Find the string "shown" in the data, and copy out each line that has it.

Dataset items
※ ※ ※
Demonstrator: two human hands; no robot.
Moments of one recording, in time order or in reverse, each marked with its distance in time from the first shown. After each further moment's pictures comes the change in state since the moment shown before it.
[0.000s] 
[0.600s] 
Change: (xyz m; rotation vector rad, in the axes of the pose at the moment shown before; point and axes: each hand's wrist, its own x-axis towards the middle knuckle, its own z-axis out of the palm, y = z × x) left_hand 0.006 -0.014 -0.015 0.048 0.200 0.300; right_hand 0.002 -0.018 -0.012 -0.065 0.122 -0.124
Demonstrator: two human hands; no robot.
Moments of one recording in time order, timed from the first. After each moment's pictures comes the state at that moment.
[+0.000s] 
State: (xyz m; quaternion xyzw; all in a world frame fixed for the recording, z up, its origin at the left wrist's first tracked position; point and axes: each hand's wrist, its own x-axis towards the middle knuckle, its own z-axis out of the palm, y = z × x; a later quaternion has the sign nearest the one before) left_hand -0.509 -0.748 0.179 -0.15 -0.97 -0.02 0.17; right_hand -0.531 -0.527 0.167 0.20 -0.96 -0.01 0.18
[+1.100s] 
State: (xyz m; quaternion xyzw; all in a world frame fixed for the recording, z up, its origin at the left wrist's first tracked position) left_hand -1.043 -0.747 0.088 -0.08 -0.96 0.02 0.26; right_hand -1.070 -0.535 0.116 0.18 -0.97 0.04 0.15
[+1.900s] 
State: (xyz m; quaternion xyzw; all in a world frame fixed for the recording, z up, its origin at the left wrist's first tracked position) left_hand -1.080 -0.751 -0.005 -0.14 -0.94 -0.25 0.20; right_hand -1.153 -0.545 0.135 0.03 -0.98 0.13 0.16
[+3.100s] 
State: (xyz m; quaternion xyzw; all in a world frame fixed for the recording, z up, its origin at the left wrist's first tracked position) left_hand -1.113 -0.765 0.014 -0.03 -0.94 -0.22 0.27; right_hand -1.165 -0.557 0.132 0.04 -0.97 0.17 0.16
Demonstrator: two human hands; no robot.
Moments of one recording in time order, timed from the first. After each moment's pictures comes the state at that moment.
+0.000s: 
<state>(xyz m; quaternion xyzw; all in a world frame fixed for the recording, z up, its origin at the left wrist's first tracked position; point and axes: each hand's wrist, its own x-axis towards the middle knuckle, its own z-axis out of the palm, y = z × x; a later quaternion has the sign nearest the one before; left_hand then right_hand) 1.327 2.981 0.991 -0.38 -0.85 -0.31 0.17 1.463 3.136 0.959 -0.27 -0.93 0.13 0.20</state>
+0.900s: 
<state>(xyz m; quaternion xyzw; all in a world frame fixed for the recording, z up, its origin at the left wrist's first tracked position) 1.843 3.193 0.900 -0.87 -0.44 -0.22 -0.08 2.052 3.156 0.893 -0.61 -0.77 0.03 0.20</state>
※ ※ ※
■ Answer section
Moments of one recording, in time order or in reverse, each marked with its distance in time from the first shown. After each further moment's pictures comes the change in state since the moment shown before it.
Change: (xyz m; rotation vector rad, in the axes of the pose at the moment shown before; point and axes: each hand's wrist, its own x-axis towards the middle knuckle, its own z-axis out of the palm, y = z × x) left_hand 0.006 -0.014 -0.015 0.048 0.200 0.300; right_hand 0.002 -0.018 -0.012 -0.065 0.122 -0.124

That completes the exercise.